Problem description - The full listing should be set down again precisely.

Provided material -
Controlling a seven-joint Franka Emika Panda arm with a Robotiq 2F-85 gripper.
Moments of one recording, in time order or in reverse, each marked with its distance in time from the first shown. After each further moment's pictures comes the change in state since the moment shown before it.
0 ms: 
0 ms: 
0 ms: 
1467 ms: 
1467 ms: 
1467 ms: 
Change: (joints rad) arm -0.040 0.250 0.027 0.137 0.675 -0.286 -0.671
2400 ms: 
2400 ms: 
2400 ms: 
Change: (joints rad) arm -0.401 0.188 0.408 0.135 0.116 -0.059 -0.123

The answer -
Controlling a seven-joint Franka Emika Panda arm with a Robotiq 2F-85 gripper.
Moments of one recording, in time order or in reverse, each marked with its distance in time from the first shown. After each further moment's pictures comes the change in state since the moment shown before it.
0 ms: 
0 ms: 
0 ms: 
1467 ms: 
1467 ms: 
1467 ms: 
Change: (joints rad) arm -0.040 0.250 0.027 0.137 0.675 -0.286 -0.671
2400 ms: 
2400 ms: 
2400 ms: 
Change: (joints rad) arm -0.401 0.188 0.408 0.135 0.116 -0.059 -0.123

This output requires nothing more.